ヘップバーンの、森の中で口ずさみながら踊っているシーンが何気に好き。

あと湖畔や森などの自然が美しくて癒された…。

ストーリーとしてはそこまでか?と思ってしまったけれど、この映画は俳優の良さを見せつける映画だから別にいいのかもしれない。
雪ん子

雪ん子の感想・評価

4.2
キャサリンヘプバーンが素敵。
子供の頃、21時にテレビで淀川長治さんの解説で見て、あまりに大人な内容でよく分からずにいた。大人になり繰り返し見ている大好きな映画。ジェーンフォンダとヘンリーフォンダは実の親子だけど確執があり、撮影当時も確執があり映画を通じて和解したと解説で聞いて作品を見ると、お互いのセリフ回しなんかドキドキして見た。
親にとって子どもはずっと子どもで何があっても愛される存在だと思う。
moco67

moco67の感想・評価

4.0
親とともに観た作品。まさか「産まれた時に祖父は戦地にいて、結局一度も顔を見ることなく戦死し、名前だけ付けてもらったのよね。だから父とは何かをあまり考えて来なかった」と常々話していた親と観る内容としては当時かなり不思議な感覚を持った。年を経て、本作がいろいろ効いてきた。作品より、観た時の思い出語りが多くてすみませんね。
若いころ憧れた。こんな夫婦になりたいと。

偏屈な80歳のお祖父さんノーマンは、周りと良い関係が作れない変わり者。

そんなノーマンの善き理解者は、いつも寄り添ってくれる妻エセル(キャサリン・ヘップバーン)。

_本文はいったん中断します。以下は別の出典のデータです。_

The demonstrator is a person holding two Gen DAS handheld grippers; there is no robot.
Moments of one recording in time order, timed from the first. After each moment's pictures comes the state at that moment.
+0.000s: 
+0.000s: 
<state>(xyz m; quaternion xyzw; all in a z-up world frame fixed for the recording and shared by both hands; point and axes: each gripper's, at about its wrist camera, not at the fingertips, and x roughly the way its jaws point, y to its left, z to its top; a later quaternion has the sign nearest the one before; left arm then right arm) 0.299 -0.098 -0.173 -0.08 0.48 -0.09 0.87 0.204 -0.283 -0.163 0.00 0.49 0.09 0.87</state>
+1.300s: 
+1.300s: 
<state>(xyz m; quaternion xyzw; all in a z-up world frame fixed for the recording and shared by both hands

その存在は大きく、老いに抗いより頑固になるノーマンの代弁者。

ある日ノーマンに怒鳴られて傷ついた少年にエセルは語った。


「彼が怒鳴った相手はね、人生になの。

 彼は老いたライオンのようにずっと  
 吼えていたいのよ
 
 うわべを見ただけで人は理解できないわ

 彼も精一杯 生きてるの

 ままならぬ人生をね

 あなたと同じでしょ」



ノーマンとエセル。こんな夫婦が理想なのです。
演出が稚拙で心配になるシーンは多々ありましたが、それ以上に役者の演技が素晴らしかったので問題なし。
父と娘の関係性はもう少し丁寧に描けたのでは。